(Assigned task) All of the records that follow need to be copied word for word, without the pictures.

- Opening Delimiter -

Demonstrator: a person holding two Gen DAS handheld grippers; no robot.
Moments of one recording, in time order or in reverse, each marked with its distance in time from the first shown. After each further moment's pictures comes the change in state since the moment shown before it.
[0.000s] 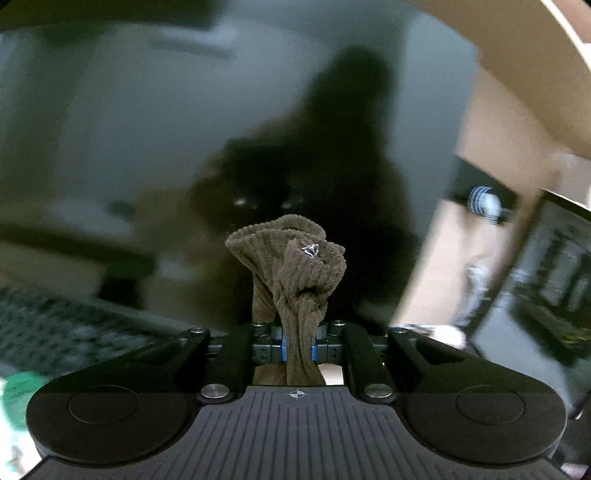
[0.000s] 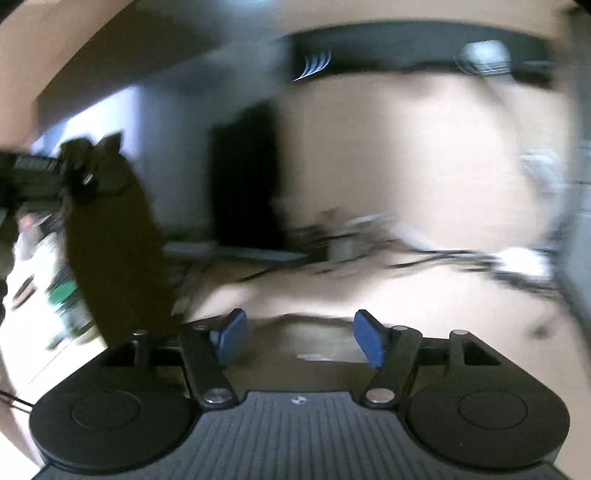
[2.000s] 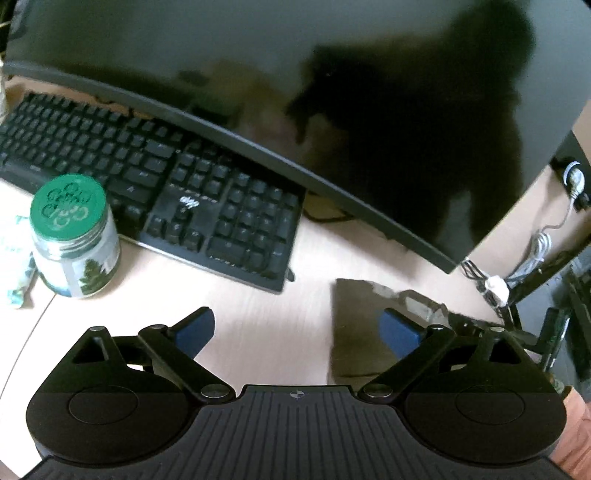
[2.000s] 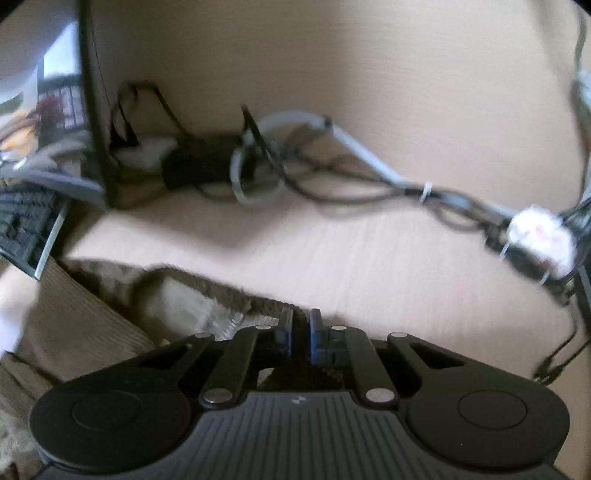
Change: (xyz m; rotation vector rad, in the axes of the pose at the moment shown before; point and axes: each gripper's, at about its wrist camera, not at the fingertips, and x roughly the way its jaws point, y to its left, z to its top) left arm -0.020 0.084 -0.063 -0.324 0.296 0.234; right arm 0.174 -0.068 0.017 -0.103 0.281 0.000
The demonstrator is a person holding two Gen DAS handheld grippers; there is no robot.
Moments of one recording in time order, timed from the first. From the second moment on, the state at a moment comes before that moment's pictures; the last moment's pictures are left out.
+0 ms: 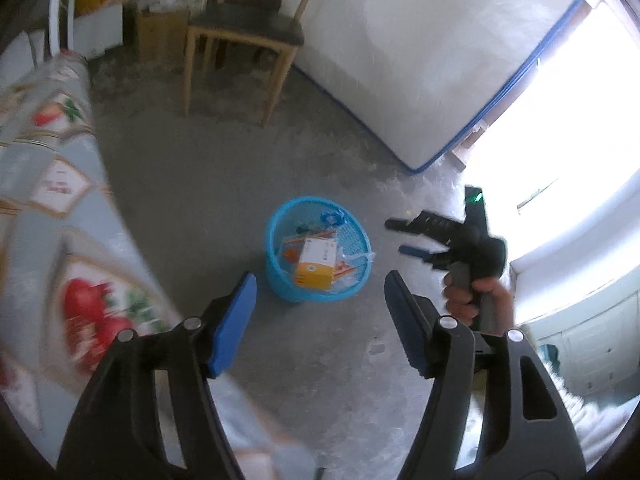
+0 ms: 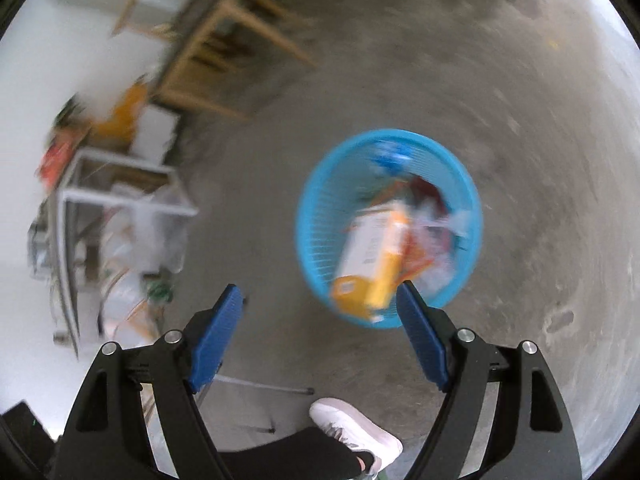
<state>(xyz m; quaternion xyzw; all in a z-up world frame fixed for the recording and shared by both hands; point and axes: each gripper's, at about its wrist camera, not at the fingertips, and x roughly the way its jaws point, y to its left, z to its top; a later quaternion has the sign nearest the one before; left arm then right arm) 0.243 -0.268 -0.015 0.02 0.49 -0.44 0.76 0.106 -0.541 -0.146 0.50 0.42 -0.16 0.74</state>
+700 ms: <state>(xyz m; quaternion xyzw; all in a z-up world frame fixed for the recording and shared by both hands) 0.244 0.062 0.027 0.08 0.30 -0.27 0.91 0.268 -0.220 0.016 0.27 0.45 0.19 0.83</state>
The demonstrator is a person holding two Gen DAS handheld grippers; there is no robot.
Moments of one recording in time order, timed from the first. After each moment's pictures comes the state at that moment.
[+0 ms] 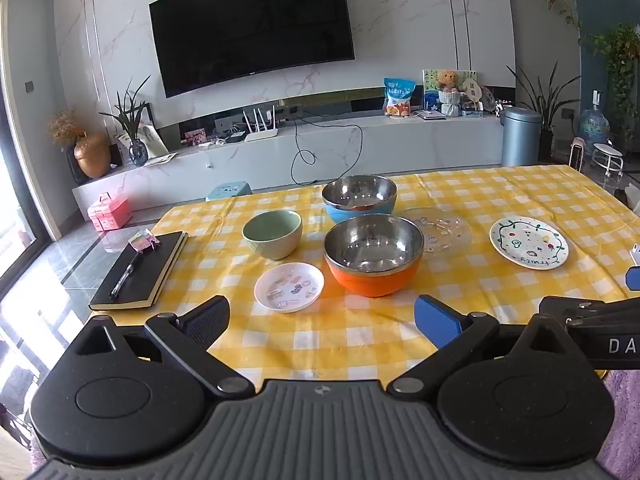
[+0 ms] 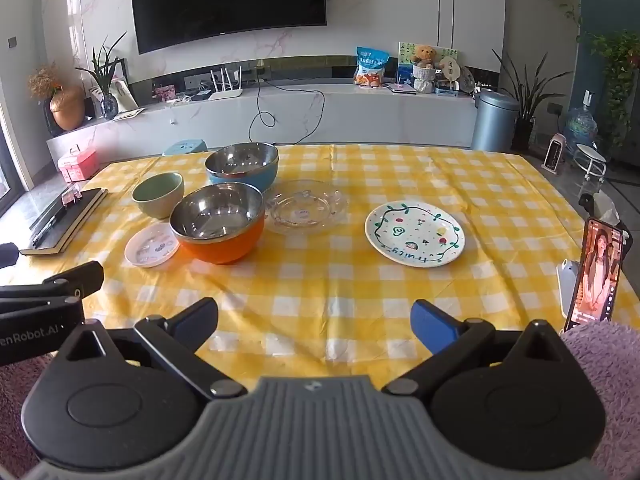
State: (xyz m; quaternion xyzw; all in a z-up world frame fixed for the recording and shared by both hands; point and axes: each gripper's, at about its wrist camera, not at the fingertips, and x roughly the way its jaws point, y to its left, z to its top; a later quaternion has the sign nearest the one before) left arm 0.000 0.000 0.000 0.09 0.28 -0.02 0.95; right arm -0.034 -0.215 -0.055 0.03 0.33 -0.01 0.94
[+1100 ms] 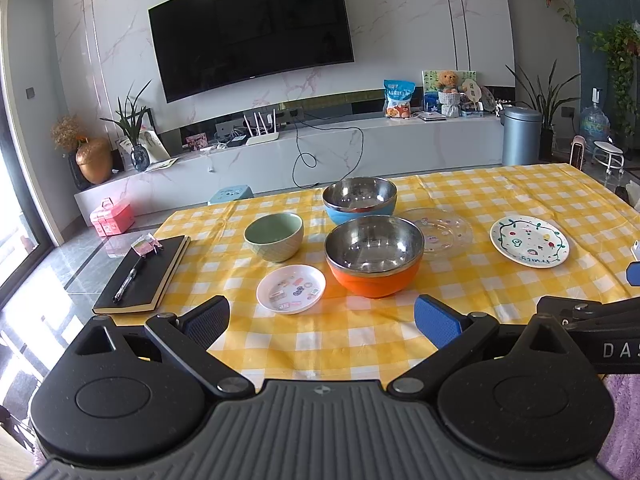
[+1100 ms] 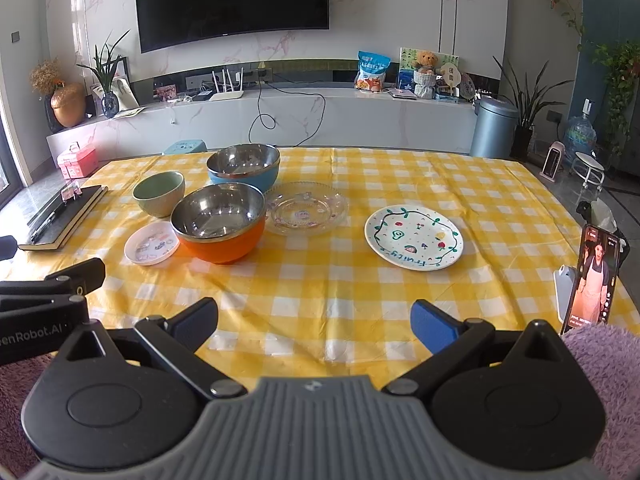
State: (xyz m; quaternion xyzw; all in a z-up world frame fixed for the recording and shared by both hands) left arm -0.005 -0.003 0.004 0.09 0.28 -0.02 0.96; right arm -0.036 -0.209 -0.056 0.02 0.33 -0.01 0.94
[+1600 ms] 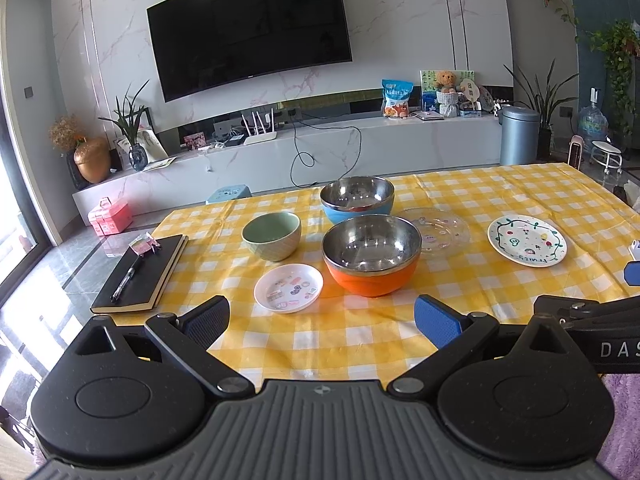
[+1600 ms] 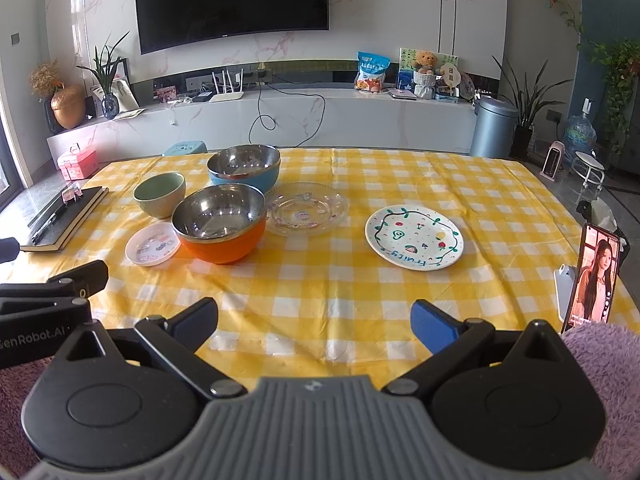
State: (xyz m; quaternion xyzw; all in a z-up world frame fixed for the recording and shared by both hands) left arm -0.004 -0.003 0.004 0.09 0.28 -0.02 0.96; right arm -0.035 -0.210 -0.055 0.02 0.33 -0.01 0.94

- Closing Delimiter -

(Answer to this task)
Demonstrator: a person holding two Gen DAS handheld grippers; no robot.
Moments of one recording, in time order or in reverse, each marked with its distance in time from the first shown. After each further moment's pictures comes the change in state since the moment shown before it.
[0.000s] 
[0.000s] 
[2.000s] 
[2.000s] 
Change: (xyz m; rotation vector rad, in the axes of the pose at the moment shown before; point and axes: each gripper's, at about its wrist camera, not at the fingertips, and x roughly the way its jaws point, y to its left, z to its top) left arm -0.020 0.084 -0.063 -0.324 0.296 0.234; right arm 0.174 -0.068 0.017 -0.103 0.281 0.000
The demonstrator is a person holding two Gen DAS handheld grippers; there is no robot.
Moments of one recording in time order, timed from the first. From the second moment on, the state at a moment comes before that moment's pictures; the last moment's pictures are left out.
+0 ms: 
+0 ms: 
<state>(xyz m; quaternion xyzw; all in a z-up world frame fixed for the recording and shared by both hands; point and axes: each gripper's, at about its wrist camera, not at the fingertips, and x roughly the way its jaws point, y to its left, z to its top; a later quaternion has the sign nearest the one before; left arm then right arm) 0.243 -0.268 -0.015 0.02 0.49 -0.44 0.76 0.106 -0.541 -0.146 0.50 0.42 -0.16 0.74</state>
+700 ms: <state>(xyz m; quaternion xyzw; all in a z-up world frame fixed for the recording and shared by both hands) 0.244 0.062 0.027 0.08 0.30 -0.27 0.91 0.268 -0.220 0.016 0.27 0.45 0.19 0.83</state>
The demonstrator is a person holding two Gen DAS handheld grippers; there is no robot.
Moments of one recording in time order, timed from the first. After each moment's pictures comes the state at that moment.
[+0 ms] 
[+0 ms] 
State: (xyz m; quaternion xyzw; all in a z-up world frame fixed for the recording and shared by both hands; point and axes: each gripper's, at about its wrist camera, not at the fingertips, and x roughly the way its jaws point, y to its left, z to its top; a later quaternion has the sign nearest the one before) left arm 0.000 0.000 0.000 0.09 0.28 -0.02 0.95; right arm -0.034 -0.215 -0.055 0.03 0.33 -0.01 0.94
[+1100 ms] 
[+1100 ms] 
State: (xyz m; quaternion xyzw; all in a z-up world frame fixed for the recording and shared by both hands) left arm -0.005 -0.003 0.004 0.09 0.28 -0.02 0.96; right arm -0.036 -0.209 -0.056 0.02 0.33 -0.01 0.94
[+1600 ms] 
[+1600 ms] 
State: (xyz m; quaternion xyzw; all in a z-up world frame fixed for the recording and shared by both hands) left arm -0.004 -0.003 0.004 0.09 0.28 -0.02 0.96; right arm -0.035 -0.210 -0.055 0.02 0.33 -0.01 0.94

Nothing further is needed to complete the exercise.